Five Reasons Not to Board and Train

I’ll point something basic out right off the bat. You’ve probably heard it hundreds of times before, but your dog is not human. Too many dog owners make the mistake of thinking that their dog sees the world in the same way they do: He doesn’t.

Dogs learn differently than humans. Specifically, they are very context focused. What I mean by this is that if you teach your dog to sit on your command in the kitchen, he won’t necessarily follow the same command when you’re in the park. You haven’t taught him to. Your dog learned to respond to your instruction in the kitchen, not anywhere else. So, until you start to show your dog that you expect him to sit on command in additional settings, he simply won’t understand what’s expected of him.

 Many people try to address the issues they are experiencing with their dogs by sending them away for training with a dog behavior expert.
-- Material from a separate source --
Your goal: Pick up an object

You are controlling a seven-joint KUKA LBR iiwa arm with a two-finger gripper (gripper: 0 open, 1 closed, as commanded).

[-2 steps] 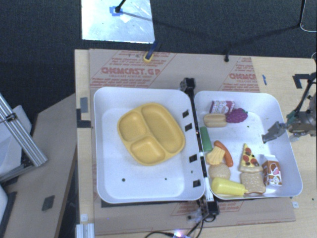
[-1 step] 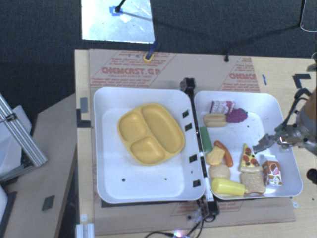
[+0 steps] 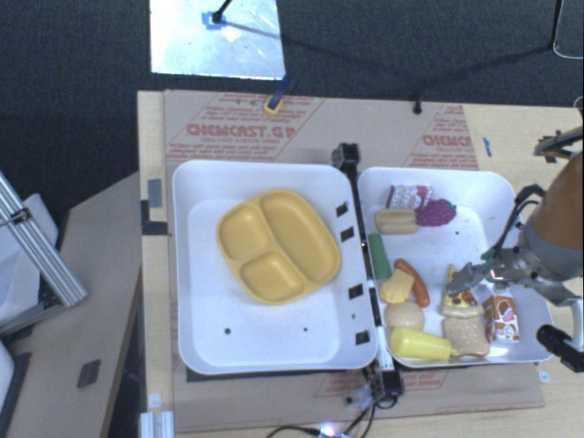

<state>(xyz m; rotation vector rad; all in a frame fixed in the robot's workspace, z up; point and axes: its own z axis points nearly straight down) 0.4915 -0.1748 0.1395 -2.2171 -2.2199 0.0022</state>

This approach is fundamentally flawed.

Similarly, if you have been the only person to issue commands to your dog, he has associations with you, but not necessarily anyone else. So what does all this mean for aggressive dogs?

If your dog behaves aggressively toward you or members of your family, it is highly likely that he is exhibiting a form of dominance aggression. This simply means that there is a problem between the dog and the person he is behaving aggressively toward. You need to solve this problem as quickly as possible.

Many people try to address the issues they are experiencing with their dogs by sending them away for training with a dog behavior expert. This approach is fundamentally flawed. Here are five reasons why:

  1. As I described above, dogs are contextual learners. As such, if you send your dog for training outside the home, he may learn not to behave aggressively in the training setting; however, it is highly likely that his behavior will remain unchanged at home.
  2. Dealing with an aggressive dog can be a stressful experience. If your dog has exhibited aggression around you, it may take you quite some time to trust the dog again. As such, it won’t be enough for your trainer to simply tell you that your dog’s behavior has fundamentally transformed; you’ll need to witness that for yourself. Helping your dog to overcome his aggressive behaviors is a process that you need to engage in together. It’s not something one can do without the other.
  3. Dogs learn through associations. Your dog’s aggressive behavior at home may be part of a well-established routine. As soon as he returns home from his training experience, he’ll likely just return to old habits. To break these habits, you need to be inextricably linked with the dog’s rehabilitation process.
  4. Some dogs behave aggressively because they are scared, territorial, or seeking a position of dominance. The training approach that is appropriate for your dog will depend on the cause of the behavior. However, you and the home environment are standard features in all cases. For example, if your dog is territorial, training him to control his aggression anywhere else but in the home won’t make a bit of difference. Likewise, if your dog is aggressive because he’s seeking to dominate you, this is something you can’t work on if he is being trained solely by someone else.
  5. Training your dog is not something you achieve within a set period of time. It is an ongoing process, and you need to maintain good habits throughout. You need to know the steps the trainer has used to manage the behavior and need to practice them yourself on an ongoing basis. Otherwise, all the good training will gradually unravel, and you’ll find yourself back where you started.